Portrait of a Thief is the 2022 debut novel by Chinese American author Grace D. Li. Following a crew of five Chinese Americans, the novel combines elements of an art heist of looted art with an examination of colonialism and Chinese American identity. It was immediately a New York Times Best Seller and later named a New York Times Best Crime Novel of 2022.

In 2021, ahead of its official publication, Netflix acquired the rights to the book, and it is currently in development as a television series.

== Synopsis ==
The novel follows Will Chen, a senior at Harvard, when he is contracted by a Chinese billionaire to steal back five bronze fountainheads from different museums and return them to China, the justification being that the artifacts were looted during the Second Opium War. His heist crew eventually grows to include four other Chinese Americans with various backgrounds, rationales, and skill sets: Irene Chen, Daniel Liang, Lily Wu, and Alex Huang. In return for the five pieces, the crew is promised a $50 million payout.

== Critical reception ==
Kirkus Reviews found it a "compelling portrait of the Chinese diaspora experience" but commented that it "doesn't quite land as either literary fiction or thriller."

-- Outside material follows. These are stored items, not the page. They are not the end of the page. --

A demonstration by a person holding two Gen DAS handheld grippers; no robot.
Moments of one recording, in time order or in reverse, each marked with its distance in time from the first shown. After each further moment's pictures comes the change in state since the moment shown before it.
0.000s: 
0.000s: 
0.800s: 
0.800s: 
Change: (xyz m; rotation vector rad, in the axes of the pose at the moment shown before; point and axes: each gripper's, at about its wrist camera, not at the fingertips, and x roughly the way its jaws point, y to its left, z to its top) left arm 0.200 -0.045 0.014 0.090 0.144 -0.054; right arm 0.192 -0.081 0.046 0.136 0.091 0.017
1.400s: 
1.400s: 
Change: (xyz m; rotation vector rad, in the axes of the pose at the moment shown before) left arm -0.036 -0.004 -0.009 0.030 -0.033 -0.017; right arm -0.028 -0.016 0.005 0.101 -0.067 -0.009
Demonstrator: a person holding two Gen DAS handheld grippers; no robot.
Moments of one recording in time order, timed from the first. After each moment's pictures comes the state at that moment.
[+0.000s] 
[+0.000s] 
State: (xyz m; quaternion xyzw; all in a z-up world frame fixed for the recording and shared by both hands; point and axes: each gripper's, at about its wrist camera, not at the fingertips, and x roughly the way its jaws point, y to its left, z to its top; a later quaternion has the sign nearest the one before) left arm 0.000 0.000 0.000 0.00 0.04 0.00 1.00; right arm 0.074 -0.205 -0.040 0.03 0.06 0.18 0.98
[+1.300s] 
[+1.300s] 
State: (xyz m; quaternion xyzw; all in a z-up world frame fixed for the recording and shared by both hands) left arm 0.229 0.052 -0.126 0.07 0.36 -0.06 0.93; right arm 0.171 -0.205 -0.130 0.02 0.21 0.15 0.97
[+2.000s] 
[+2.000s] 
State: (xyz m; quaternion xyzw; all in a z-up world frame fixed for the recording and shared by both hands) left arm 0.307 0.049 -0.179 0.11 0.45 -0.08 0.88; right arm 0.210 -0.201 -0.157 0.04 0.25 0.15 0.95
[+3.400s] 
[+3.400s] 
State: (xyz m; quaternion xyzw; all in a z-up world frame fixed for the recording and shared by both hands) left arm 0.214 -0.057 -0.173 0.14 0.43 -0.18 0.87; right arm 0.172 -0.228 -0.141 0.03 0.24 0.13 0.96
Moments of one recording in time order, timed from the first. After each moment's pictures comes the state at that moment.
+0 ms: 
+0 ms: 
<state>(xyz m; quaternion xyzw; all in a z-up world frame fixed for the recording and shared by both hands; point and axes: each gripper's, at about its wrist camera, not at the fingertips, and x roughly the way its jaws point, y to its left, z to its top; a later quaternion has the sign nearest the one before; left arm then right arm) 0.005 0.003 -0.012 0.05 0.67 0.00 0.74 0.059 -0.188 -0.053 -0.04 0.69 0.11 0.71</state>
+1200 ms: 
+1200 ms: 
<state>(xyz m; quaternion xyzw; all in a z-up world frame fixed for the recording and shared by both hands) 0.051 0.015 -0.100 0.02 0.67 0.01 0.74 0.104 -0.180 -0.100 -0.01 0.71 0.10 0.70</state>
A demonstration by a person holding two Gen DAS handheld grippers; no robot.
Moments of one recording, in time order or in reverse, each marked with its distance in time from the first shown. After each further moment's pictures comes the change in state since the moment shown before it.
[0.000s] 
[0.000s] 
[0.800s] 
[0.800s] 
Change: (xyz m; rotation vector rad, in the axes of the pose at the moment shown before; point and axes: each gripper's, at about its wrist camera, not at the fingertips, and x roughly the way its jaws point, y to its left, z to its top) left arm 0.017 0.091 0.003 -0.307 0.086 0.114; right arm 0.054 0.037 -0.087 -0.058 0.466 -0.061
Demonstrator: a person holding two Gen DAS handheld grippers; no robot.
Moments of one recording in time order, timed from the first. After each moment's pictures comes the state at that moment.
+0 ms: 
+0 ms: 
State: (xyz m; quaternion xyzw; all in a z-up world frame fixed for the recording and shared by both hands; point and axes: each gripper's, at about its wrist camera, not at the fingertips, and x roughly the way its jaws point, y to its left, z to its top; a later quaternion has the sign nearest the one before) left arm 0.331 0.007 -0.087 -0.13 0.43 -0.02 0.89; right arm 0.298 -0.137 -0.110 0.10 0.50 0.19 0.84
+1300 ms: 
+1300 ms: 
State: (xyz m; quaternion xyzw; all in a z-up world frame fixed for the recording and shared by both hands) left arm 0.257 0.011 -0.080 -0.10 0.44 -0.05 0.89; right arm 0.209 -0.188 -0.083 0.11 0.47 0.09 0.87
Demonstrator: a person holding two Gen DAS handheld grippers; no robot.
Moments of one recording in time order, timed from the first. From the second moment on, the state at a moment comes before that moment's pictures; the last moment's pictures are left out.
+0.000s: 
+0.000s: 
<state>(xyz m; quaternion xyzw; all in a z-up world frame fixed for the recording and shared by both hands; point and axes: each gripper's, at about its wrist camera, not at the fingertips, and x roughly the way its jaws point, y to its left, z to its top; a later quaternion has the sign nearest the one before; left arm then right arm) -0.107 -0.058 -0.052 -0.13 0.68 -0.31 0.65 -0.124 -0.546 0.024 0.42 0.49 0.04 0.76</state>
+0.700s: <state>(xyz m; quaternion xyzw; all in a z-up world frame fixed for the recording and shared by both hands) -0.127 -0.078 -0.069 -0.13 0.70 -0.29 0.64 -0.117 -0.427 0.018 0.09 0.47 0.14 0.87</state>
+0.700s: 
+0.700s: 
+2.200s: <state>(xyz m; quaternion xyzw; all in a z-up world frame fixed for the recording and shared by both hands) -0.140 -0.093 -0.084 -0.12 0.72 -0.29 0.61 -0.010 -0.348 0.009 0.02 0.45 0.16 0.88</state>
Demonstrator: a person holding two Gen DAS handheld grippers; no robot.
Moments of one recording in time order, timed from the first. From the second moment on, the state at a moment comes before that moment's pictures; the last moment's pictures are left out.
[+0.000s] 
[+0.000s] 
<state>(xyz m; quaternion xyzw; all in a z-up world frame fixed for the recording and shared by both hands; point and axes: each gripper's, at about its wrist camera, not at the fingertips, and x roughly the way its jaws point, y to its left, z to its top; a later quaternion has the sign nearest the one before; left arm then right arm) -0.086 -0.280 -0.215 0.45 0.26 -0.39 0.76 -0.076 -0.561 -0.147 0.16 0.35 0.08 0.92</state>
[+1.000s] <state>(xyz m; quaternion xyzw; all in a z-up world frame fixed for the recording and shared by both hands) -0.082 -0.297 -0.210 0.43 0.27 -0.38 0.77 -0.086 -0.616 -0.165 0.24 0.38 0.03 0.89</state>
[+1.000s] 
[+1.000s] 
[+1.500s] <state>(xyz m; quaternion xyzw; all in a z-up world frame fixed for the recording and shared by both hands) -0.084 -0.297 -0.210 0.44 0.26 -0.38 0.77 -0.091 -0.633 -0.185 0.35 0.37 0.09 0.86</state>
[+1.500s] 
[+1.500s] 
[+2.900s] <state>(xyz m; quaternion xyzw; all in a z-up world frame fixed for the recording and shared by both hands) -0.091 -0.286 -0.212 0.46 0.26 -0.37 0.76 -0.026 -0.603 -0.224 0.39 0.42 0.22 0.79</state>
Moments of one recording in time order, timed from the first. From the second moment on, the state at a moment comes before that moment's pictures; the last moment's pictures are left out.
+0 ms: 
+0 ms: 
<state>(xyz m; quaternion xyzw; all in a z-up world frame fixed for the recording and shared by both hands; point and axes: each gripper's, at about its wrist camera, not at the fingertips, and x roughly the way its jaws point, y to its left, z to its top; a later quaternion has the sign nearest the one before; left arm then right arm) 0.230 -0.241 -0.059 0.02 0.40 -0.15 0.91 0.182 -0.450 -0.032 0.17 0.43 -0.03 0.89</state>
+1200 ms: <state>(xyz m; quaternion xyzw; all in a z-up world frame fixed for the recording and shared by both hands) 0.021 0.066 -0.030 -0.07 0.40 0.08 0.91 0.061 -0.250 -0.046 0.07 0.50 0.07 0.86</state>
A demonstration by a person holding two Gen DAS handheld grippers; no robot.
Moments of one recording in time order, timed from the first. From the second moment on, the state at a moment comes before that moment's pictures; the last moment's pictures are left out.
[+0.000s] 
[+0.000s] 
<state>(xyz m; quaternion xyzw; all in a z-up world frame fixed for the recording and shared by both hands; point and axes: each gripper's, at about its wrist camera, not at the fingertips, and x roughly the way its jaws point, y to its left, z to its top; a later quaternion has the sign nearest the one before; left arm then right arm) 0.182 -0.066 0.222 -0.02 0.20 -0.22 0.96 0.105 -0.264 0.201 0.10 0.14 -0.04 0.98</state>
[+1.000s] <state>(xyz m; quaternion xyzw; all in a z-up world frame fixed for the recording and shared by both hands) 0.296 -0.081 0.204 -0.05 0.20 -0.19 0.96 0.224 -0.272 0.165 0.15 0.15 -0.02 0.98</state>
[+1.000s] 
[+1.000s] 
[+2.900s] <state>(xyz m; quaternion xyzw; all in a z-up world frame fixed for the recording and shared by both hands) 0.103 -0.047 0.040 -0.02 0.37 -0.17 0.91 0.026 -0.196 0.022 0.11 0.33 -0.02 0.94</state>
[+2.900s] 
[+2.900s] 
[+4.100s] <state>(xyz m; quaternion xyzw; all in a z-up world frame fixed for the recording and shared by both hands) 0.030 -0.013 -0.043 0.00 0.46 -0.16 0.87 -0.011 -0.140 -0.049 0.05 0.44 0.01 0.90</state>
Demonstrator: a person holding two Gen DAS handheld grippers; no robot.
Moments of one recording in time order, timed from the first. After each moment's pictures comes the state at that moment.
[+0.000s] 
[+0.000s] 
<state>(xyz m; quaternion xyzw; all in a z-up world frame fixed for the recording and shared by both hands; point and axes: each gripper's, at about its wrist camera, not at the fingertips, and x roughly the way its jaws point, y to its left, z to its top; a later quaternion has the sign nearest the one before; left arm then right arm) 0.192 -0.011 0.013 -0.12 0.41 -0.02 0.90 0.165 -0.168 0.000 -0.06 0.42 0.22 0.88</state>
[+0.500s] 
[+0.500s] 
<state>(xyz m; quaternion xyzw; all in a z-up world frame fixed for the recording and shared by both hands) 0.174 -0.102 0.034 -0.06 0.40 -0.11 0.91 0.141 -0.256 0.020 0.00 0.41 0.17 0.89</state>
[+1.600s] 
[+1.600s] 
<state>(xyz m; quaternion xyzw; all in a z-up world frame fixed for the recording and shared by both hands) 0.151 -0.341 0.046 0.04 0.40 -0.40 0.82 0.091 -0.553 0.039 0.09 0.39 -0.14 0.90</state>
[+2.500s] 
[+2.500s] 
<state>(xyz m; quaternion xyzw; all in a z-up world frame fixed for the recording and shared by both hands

Several publications, like USA Today, CBC, and The Boston Globe, lauded Li's timely, poignant commentary on ethical questions raised around museum inventories in the west.

The New York Times found that "The thefts are engaging and surprising, and the narrative brims with international intrigue" while also admiring Li's commentary on the Chinese American experience. KQED observed that Li's "writing shows great control at the line level and of the overall narrative."

The novel was a finalist for the Edgar Award for Best First Novel and shortlisted for the Center for Fiction First Novel Prize. Prior to its release, several publications, such as NBC News and Marie Claire, placed the book on lists for anticipated reads.

== Adaptations ==
The novel is set to become a television series on Netflix, which acquired the rights of the book in May 2021 before the book was published. Executive producers include Michael Sugar of Sugar23, Grace D. Li, Ashley Zalta, and Margaux Swerdloff.